#### Task item:
Exact copies of the line with "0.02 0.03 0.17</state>" and of all lines after it through the end of the entries are required, and no other lines.

Records from a collection
★ ★ ★
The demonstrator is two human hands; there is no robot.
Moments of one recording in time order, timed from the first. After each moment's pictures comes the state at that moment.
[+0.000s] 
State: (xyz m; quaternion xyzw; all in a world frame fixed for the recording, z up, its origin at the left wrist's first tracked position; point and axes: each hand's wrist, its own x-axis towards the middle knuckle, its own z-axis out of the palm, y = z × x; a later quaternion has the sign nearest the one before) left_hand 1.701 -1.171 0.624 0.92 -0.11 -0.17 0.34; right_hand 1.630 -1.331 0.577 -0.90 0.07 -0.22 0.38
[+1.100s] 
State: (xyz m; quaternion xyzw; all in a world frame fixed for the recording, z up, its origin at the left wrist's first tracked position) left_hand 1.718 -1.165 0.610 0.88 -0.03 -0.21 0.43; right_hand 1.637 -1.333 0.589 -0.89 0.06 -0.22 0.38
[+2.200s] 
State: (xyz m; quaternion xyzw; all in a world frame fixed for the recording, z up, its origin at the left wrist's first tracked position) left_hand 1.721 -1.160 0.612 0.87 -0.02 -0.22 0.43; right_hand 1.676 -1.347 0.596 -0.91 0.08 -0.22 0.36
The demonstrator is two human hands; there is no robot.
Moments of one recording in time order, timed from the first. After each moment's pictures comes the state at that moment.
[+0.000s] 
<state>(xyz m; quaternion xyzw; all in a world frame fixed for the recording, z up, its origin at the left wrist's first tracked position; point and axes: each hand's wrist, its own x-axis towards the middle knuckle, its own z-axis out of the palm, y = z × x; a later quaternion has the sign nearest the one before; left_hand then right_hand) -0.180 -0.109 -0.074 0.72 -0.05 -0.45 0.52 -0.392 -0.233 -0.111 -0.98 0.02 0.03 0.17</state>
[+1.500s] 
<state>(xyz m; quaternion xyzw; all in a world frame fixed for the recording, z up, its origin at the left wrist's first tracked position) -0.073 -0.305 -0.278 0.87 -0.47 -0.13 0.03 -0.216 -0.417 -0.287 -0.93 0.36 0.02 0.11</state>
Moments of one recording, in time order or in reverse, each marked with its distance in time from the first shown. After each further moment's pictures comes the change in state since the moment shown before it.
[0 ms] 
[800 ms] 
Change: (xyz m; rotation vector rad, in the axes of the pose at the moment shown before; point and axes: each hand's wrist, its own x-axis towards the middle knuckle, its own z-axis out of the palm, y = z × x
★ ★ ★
#### Final answer:
<state>(xyz m; quaternion xyzw; all in a world frame fixed for the recording, z up, its origin at the left wrist's first tracked position; point and axes: each hand's wrist, its own x-axis towards the middle knuckle, its own z-axis out of the palm, y = z × x; a later quaternion has the sign nearest the one before; left_hand then right_hand) -0.180 -0.109 -0.074 0.72 -0.05 -0.45 0.52 -0.392 -0.233 -0.111 -0.98 0.02 0.03 0.17</state>
[+1.500s] 
<state>(xyz m; quaternion xyzw; all in a world frame fixed for the recording, z up, its origin at the left wrist's first tracked position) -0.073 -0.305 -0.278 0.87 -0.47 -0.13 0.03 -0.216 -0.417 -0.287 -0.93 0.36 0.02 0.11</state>
Moments of one recording, in time order or in reverse, each marked with its distance in time from the first shown. After each further moment's pictures comes the change in state since the moment shown before it.
[0 ms] 
[800 ms] 
Change: (xyz m; rotation vector rad, in the axes of the pose at the moment shown before; point and axes: each hand's wrist, its own x-axis towards the middle knuckle, its own z-axis out of the palm, y = z × x

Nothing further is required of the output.